Instructions to follow
In the entries below, how many lines contain the string "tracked"? Give the number by itself.

*** Materials provided ***

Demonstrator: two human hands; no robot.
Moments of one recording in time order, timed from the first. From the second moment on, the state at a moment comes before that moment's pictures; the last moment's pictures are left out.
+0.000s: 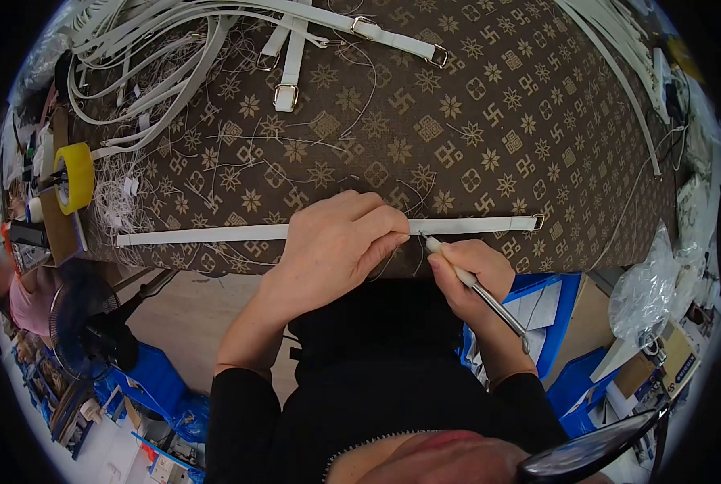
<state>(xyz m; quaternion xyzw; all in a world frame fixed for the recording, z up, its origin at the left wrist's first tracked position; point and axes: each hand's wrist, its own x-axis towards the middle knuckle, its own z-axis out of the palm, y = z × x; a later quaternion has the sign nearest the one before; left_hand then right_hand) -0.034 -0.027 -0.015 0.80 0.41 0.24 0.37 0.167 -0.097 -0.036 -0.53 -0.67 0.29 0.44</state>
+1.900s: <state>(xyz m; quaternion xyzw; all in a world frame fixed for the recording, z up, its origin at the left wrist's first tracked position) -0.036 -0.030 -0.019 0.80 0.42 0.24 0.36 0.161 -0.095 -0.036 -0.52 -0.68 0.27 0.43</state>
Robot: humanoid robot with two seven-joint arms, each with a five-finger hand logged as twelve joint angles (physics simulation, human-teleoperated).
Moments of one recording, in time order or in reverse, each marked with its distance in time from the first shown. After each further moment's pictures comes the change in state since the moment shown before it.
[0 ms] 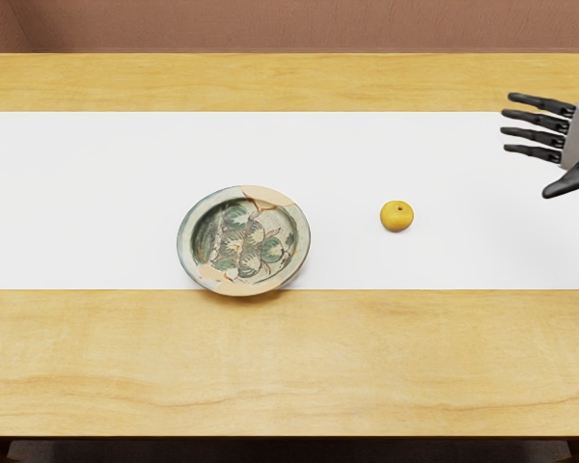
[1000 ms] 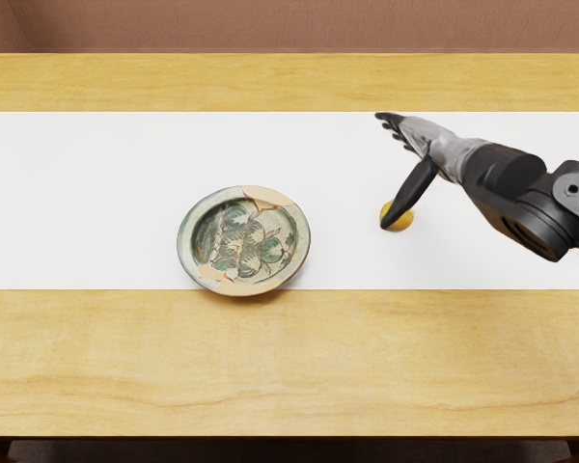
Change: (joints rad) left arm 0.000 0.000 0.000 0.000 0.000 0.000 0.001; right arm 0.184 0.451 -0.089 0.389 -0.896 -0.805 -0.436
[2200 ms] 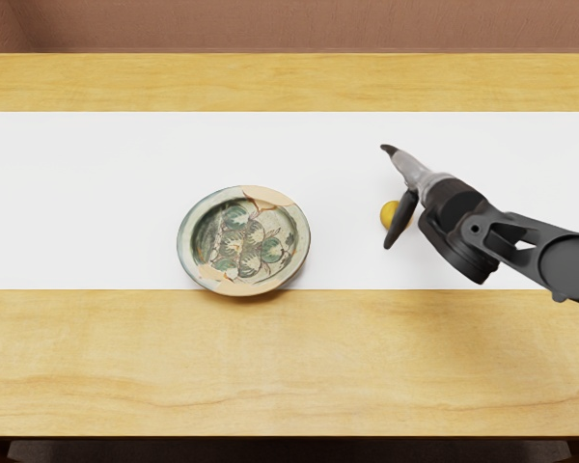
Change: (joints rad) left arm 0.000 0.000 0.000 0.000 0.000 0.000 0.000; right arm 0.031 0.211 -0.238 -0.311 -0.199 -0.123 -0.008
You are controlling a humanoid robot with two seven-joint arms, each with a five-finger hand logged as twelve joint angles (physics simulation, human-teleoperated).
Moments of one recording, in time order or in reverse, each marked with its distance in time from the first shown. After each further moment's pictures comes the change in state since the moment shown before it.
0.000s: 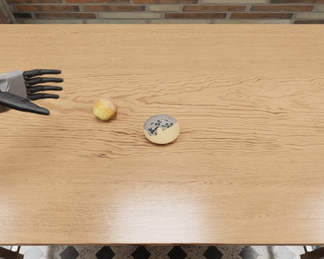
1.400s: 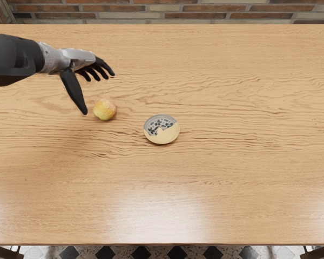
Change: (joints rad) left arm -0.956 -0.072 0.989 -0.251 0.332 0.306 0.212; right arm -0.001 0.000 -0.002 0.000 0.000 -0.001 0.000
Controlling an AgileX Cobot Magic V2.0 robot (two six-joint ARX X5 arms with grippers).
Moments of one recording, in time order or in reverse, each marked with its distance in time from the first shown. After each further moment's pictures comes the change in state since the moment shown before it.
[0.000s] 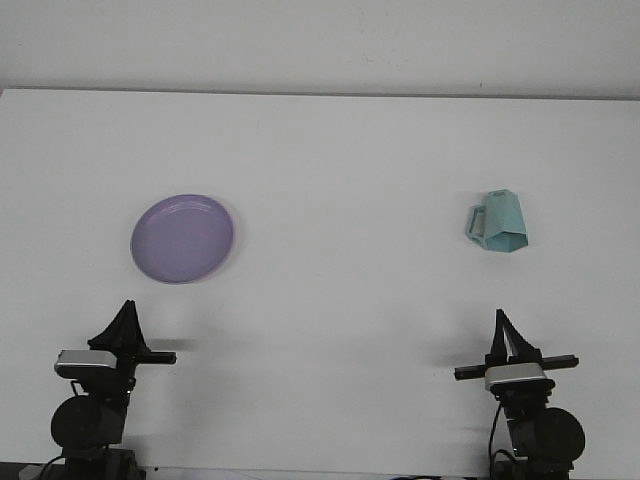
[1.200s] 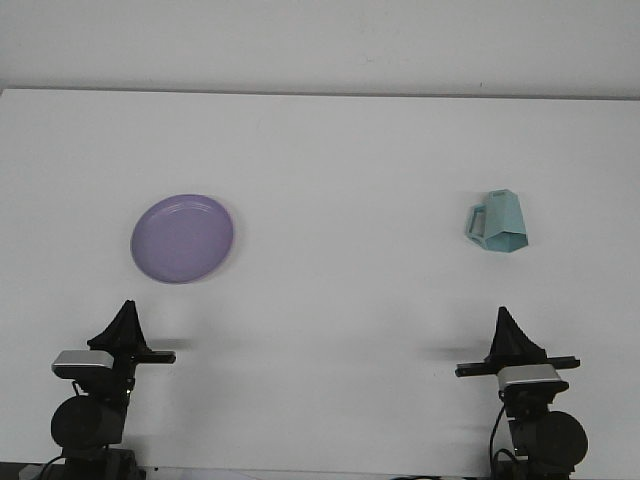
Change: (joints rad) left arm 0.000 0.000 0.000 0.000 0.000 -0.056; right arm 0.000 0.000 0.000 0.056 0.006 0.225
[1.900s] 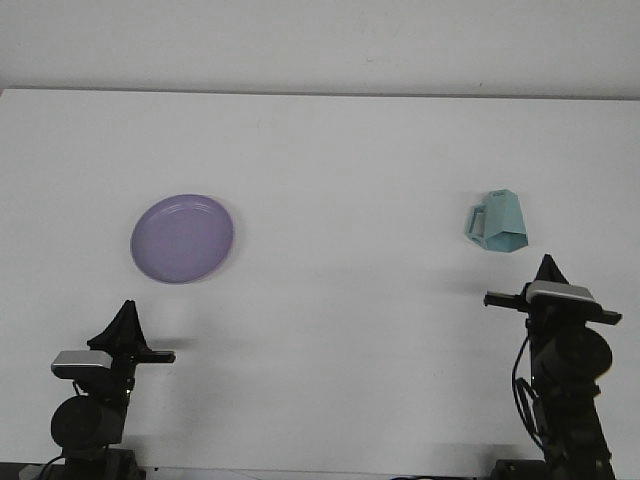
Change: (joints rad) left arm 0.000 0.000 0.000 0.000 0.000 -0.025; right arm -0.070 0.695 0.453 0.021 0.214 -0.048
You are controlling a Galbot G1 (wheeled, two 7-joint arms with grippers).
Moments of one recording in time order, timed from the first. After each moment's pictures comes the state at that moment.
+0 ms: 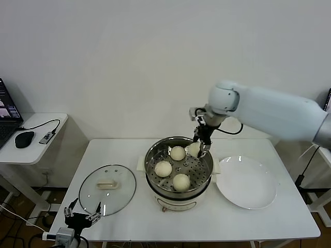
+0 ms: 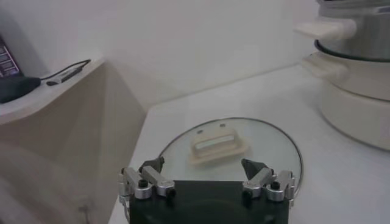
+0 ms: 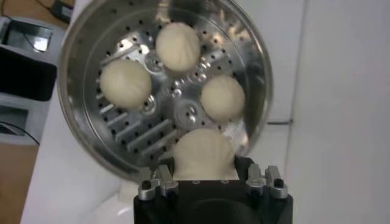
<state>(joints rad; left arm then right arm) 1.66 -1.42 -0.77 -2.06 0.10 0.31 0.17 0.61 1.00 -1.31 1.32 0.38 -0.48 -1.15</state>
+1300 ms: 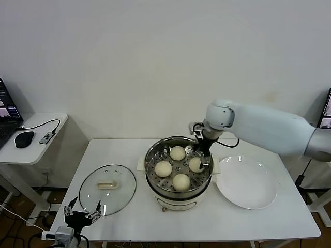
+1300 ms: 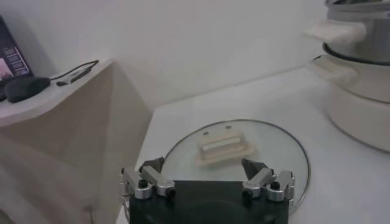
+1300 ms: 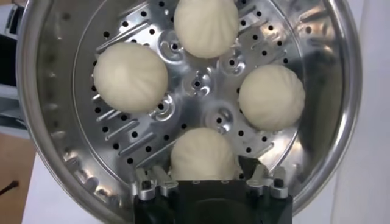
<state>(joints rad) 1.65 -1.44 -0.77 -2.07 0.09 0.30 0.17 0.52 0.95 -1.26 1.35 0.35 -0.51 -1.10</state>
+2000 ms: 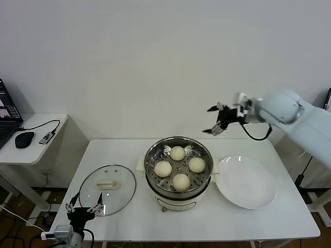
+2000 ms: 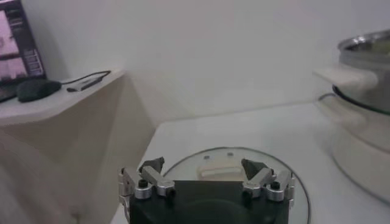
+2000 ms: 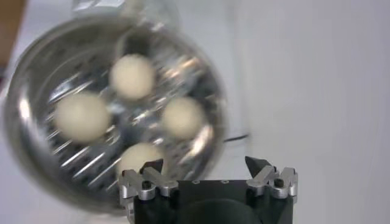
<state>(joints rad) 1.63 -1.45 -0.74 -2.06 -0.07 0.26 0.06 0.08 0.57 -0.53 1.64 0.53 -0.43 -0.61</state>
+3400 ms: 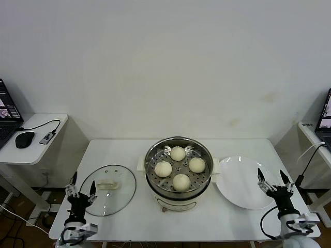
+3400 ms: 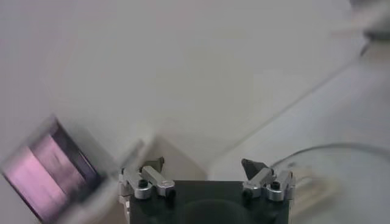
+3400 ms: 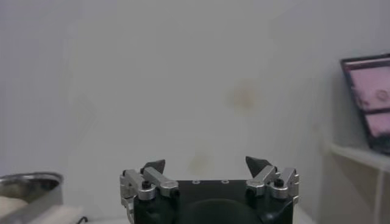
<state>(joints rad) 1.50 -1.32 -0.63 -1.82 0.86 -0.02 -0.20 -1.50 1.29 0.87 1.85 0.52 0.07 -0.18</state>
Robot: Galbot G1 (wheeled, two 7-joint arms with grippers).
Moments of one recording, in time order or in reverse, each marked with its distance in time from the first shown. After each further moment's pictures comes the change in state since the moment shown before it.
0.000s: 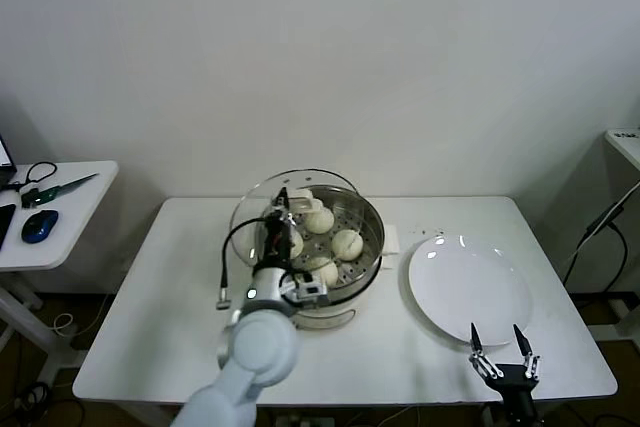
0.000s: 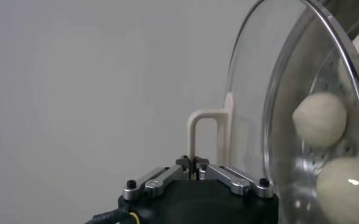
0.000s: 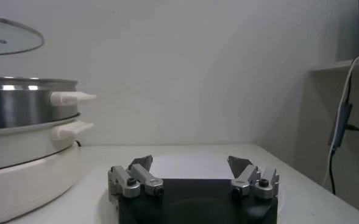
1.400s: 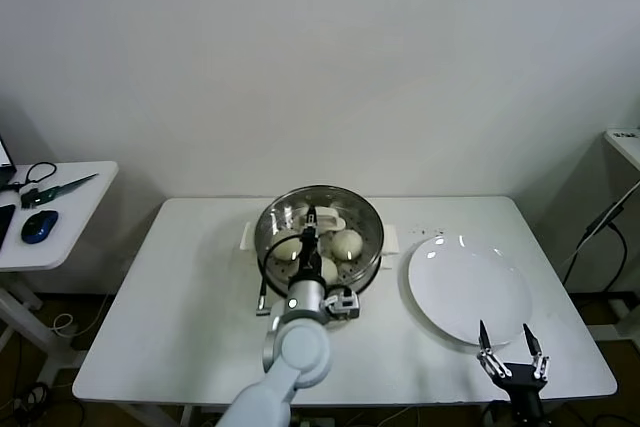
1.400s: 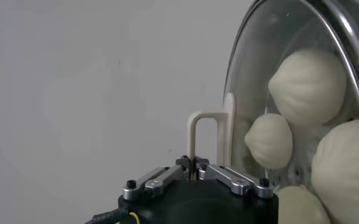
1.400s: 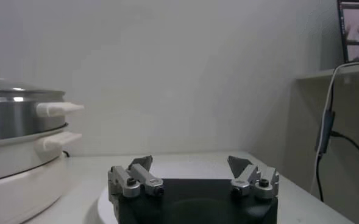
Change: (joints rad) left arm -0.013 -0.099 0.058 0.225 0.106 -0.006 -0.099; right arm -0.003 0.013 0.021 0.005 0.011 0.027 0.007
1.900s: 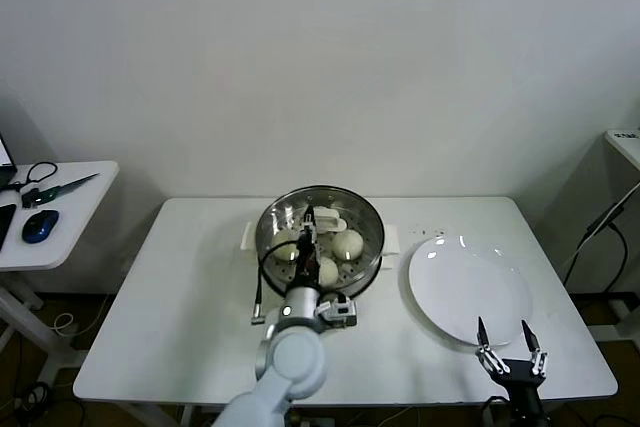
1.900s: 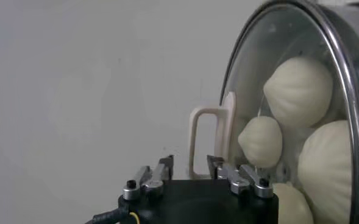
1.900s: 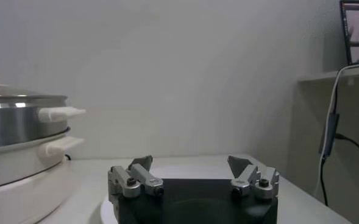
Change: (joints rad) left arm 0.031 0.044 0.018 -0.076 -0.088 0.014 0.011; right arm 0.008 0.004 -0.003 0.014 -0.003 -0.019 0.003
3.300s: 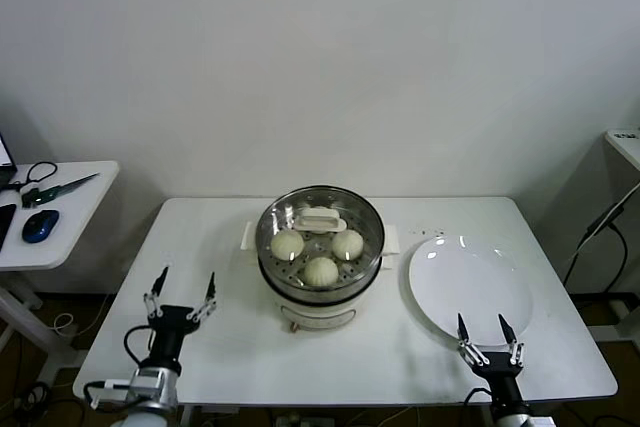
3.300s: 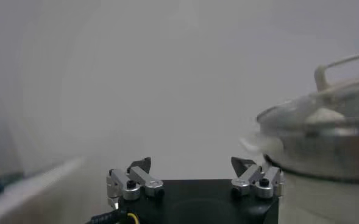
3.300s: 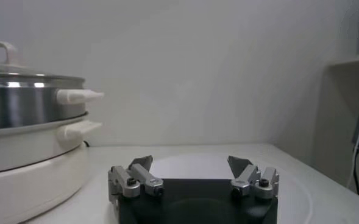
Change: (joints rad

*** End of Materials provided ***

Written solution
2